SH3 domain-binding glutamic acid-rich-like protein 3 is a protein that in humans is encoded by the SH3BGRL3 gene.

The 10.5kDa protein SH3 binding glutamic acid-rich protein-like 3 has an isoelectric point of 5.0. SH3 binding glutamic acid-rich (SH3BGR) gene is located to human chromosome 21. Two homologous genes, SH3BGRL and SH3BGRL3 are located to chromosome Xq13.3 and 1p34.3-35, respectively and code for small proteins similar to the N-terminal region of the SH3BGR protein. SH3BGRL3 protein shows a significant similarity to glutaredoxin 1 of E. coli, and all the three proteins are predicted to belong to thioredoxin-like protein family. Glutaredoxins (GRXs) are ubiquitous oxidoreductases, which catalyze the reduction of many intra-cellular protein disulfides and play an important role in many redox pathways. However, the SH3BGRL3 protein lacks the enzymatic function of glutaredoxins and may have a role as a regulator of redox activity.

Role in cancer 

Proteins such as glutaredoxin and thioredoxin are reported as up-regulated in many cancers such as lung and pancreatic; they have been implicated in increased resistance of cancer cells to free-radicals.
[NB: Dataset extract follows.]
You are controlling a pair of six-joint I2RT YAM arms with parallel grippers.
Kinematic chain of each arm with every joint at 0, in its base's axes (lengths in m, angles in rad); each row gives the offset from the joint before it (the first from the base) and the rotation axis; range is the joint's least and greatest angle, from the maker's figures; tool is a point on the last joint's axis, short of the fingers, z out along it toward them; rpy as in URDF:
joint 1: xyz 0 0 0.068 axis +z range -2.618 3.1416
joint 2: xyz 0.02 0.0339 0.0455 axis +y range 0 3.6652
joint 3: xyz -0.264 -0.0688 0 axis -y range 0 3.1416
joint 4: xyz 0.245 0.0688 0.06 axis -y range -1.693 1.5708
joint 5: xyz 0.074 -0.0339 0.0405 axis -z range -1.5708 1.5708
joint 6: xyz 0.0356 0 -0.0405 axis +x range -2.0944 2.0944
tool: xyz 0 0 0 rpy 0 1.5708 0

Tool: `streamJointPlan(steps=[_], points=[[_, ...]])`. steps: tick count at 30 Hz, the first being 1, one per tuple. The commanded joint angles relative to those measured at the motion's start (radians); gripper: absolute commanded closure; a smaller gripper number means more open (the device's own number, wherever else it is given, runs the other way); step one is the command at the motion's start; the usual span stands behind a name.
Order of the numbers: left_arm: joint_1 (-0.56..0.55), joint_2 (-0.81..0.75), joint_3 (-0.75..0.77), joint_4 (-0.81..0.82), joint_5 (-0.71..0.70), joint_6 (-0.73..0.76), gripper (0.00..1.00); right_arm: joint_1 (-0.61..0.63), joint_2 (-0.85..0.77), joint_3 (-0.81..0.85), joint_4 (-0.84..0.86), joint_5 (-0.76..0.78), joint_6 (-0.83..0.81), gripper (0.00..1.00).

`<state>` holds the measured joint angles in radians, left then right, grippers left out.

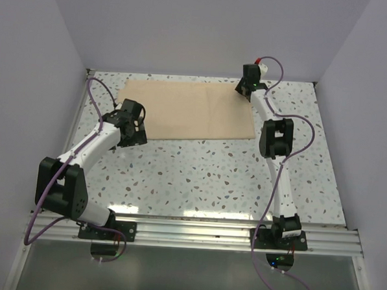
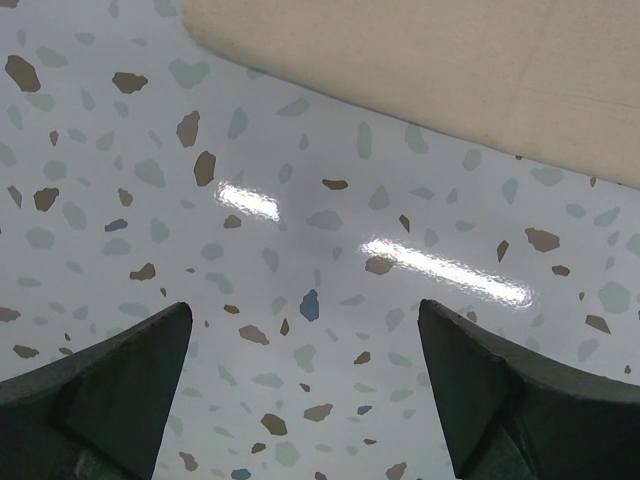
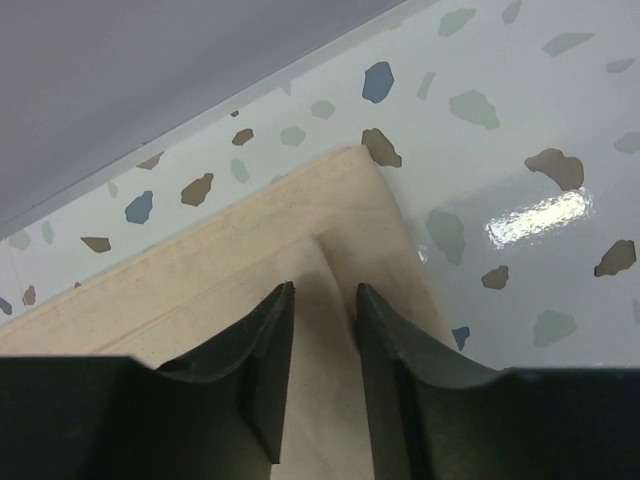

There is little current evidence which directly links SH3GRPL3 with survival in cancer cells, however the protein has recently been identified as up-regulated in glioblastoma multiforme compared to normal cerebral tissue on proteomic analysis. Studies of acute promyelocytic leukemia cell line NB4 have also reported up-regulation of the protein. Conversely, the related protein SH3BGRL is reported to be downregulated in fibroblasts, lymphoid cells, and splenic tumor cells transformed by the viral oncogene v-Rel. Co-expression of SH3BGRL with v-Rel in primary splenic lymphocytes reduced the number of colonies formed by 76%.  Xu et al. reported SH3BGRPL3 protein as a post-translational modification of the 27kDa tumor necrosis factor alpha (TNF-α) inhibitory protein, TIP-B1. This protein is potentially involved in resistance of cells to the apoptosis-inducing effect of TNF-α.